### DATASET EXTRACT ###

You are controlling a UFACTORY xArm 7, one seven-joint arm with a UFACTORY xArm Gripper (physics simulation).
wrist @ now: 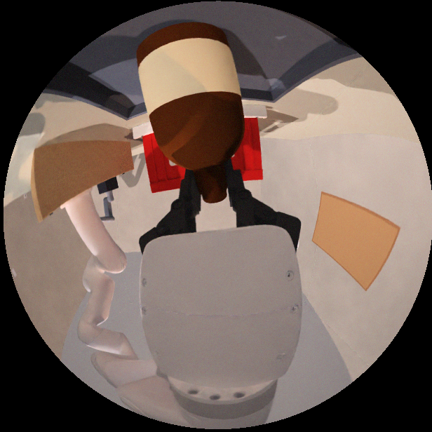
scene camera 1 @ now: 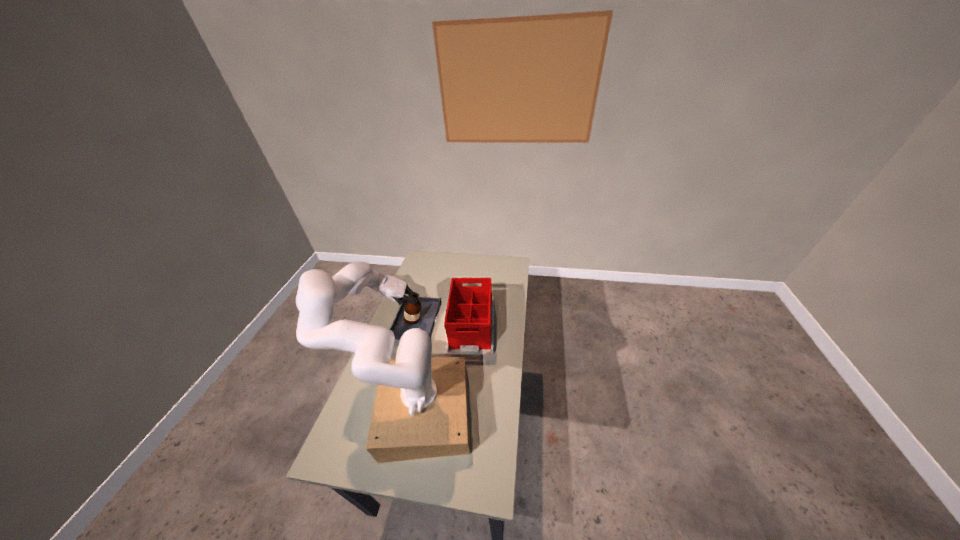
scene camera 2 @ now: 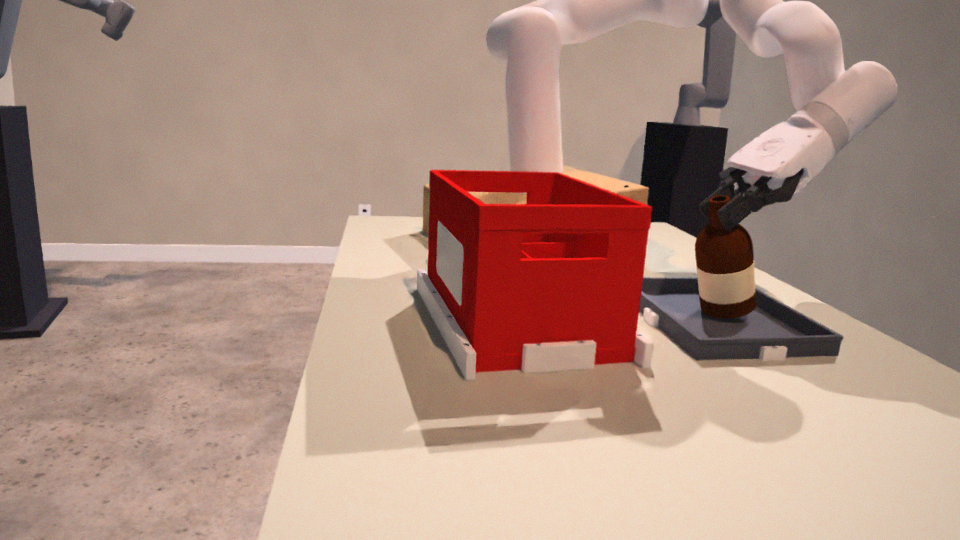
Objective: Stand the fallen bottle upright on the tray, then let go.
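Note:
The brown bottle with a cream label is nearly upright, neck up, leaning slightly in the scene camera 2 view. Its base is inside the outline of the dark grey tray, at or very close to the tray's floor; I cannot tell whether it touches. My gripper is shut on the bottle's neck, reaching in at a slant from above, with one black finger on each side. The fingers hide part of the neck.
A red crate with compartments stands beside the tray, with white blocks along its base. A wooden base block stands under the arm. A small white block sits against the tray's edge.

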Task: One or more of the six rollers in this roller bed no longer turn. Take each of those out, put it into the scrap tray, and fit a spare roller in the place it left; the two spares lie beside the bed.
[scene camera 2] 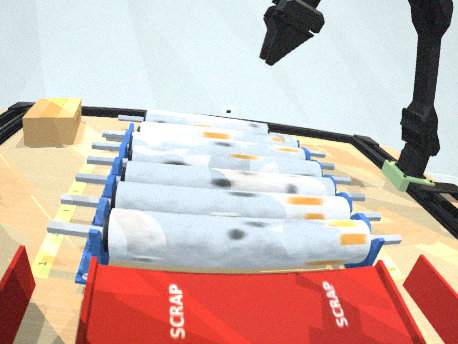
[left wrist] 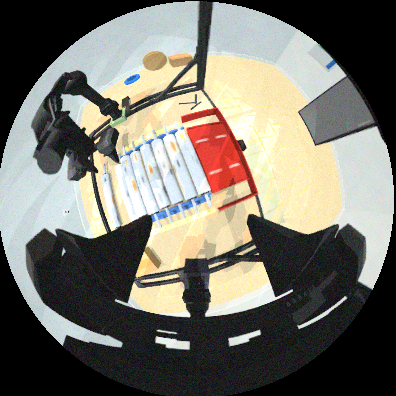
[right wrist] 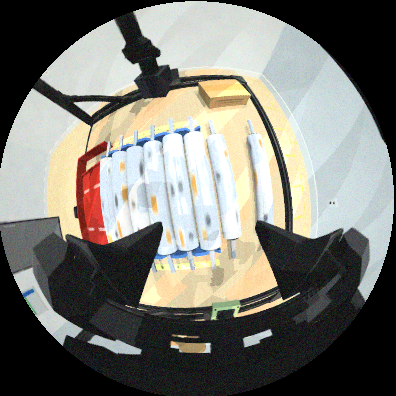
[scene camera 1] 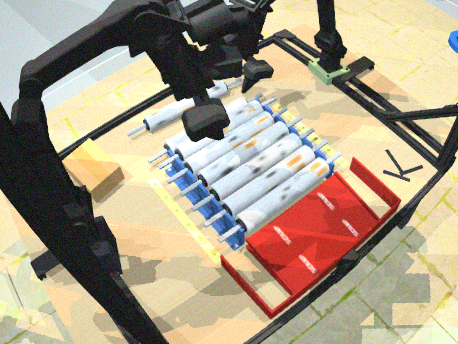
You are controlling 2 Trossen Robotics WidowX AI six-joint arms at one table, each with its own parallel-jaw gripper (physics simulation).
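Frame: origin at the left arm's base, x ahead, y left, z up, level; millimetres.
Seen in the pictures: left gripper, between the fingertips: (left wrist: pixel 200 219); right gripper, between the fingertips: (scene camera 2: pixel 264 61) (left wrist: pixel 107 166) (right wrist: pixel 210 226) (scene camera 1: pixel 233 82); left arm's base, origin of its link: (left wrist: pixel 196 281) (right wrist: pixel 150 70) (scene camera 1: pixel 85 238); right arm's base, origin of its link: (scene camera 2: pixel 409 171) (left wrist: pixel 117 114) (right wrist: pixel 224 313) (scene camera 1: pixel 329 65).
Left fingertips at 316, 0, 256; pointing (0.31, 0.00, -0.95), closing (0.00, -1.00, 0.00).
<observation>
Pixels of each thing's middle, then the offset from my left fingertips to it, as dx, dy, dz. "pt": a spot on its surface instead.
- blue bed, a spot on its surface: (scene camera 1: pixel 232 238) pt +6, -33, -363
- spare roller, middle of its body: (right wrist: pixel 224 184) (scene camera 1: pixel 207 125) (left wrist: pixel 125 191) +39, +305, -343
- spare, middle of its body: (scene camera 2: pixel 205 126) (right wrist: pixel 262 179) (scene camera 1: pixel 186 105) (left wrist: pixel 109 200) +1, +405, -343
- red scrap tray, middle of its body: (scene camera 1: pixel 318 232) (right wrist: pixel 92 208) (left wrist: pixel 218 152) +193, -95, -342
- cardboard box, middle of its body: (scene camera 2: pixel 54 119) (scene camera 1: pixel 92 169) (right wrist: pixel 223 91) (left wrist: pixel 141 262) -296, +259, -339
Six grey-white rollers, the one nearest the tray (scene camera 1: pixel 285 197) (scene camera 2: pixel 235 240) among them, lie side by side in the blue bed (scene camera 1: pixel 232 238) (scene camera 2: pixel 90 261). Which do not turn cannot be seen. One spare roller (right wrist: pixel 225 185) lies close beside the bed; the other spare (right wrist: pixel 260 175) (scene camera 1: pixel 162 117) (left wrist: pixel 111 200) lies farther out. The red scrap tray (scene camera 1: pixel 320 230) (scene camera 2: pixel 250 310) (left wrist: pixel 225 155) holds no roller. My left gripper (left wrist: pixel 200 219) is open and empty, above the bed. My right gripper (right wrist: pixel 210 226) (scene camera 2: pixel 266 61) (left wrist: pixel 107 166) is open and empty, high above the spares' side.
A cardboard box (scene camera 1: pixel 92 167) (scene camera 2: pixel 52 125) (right wrist: pixel 224 94) stands at the table's left in scene camera 1. Yellow strips (scene camera 1: pixel 185 220) run along the bed's ends. A black frame (scene camera 1: pixel 410 135) edges the table. In scene camera 1 my two arms overlap in the picture above the far rollers.
</observation>
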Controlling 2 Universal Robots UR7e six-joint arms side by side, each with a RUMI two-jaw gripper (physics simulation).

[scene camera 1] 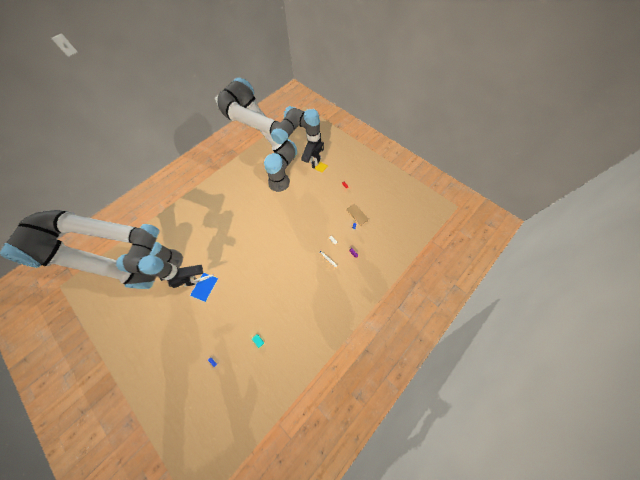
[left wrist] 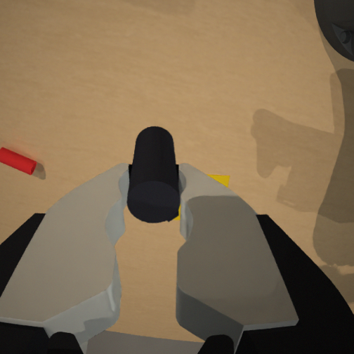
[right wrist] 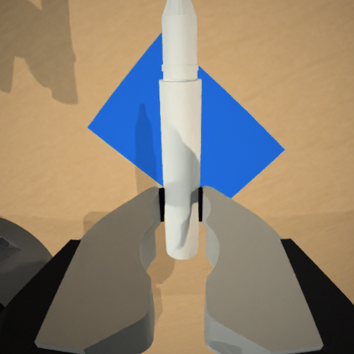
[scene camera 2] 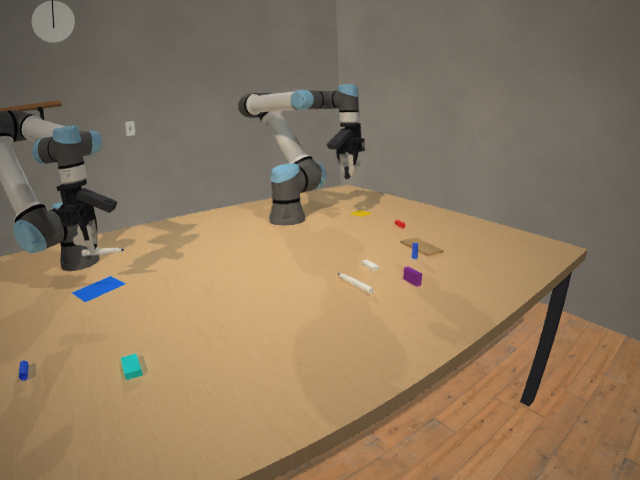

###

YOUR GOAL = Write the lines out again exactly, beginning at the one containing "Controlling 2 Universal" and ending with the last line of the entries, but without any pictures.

OUTPUT FOR THIS TASK =
Controlling 2 Universal Robots UR7e six-joint arms side by side, each with a RUMI two-jaw gripper (physics simulation).

[scene camera 1] 
[left wrist] 
[right wrist] 
[scene camera 2] 

The exercise is complete with this answer.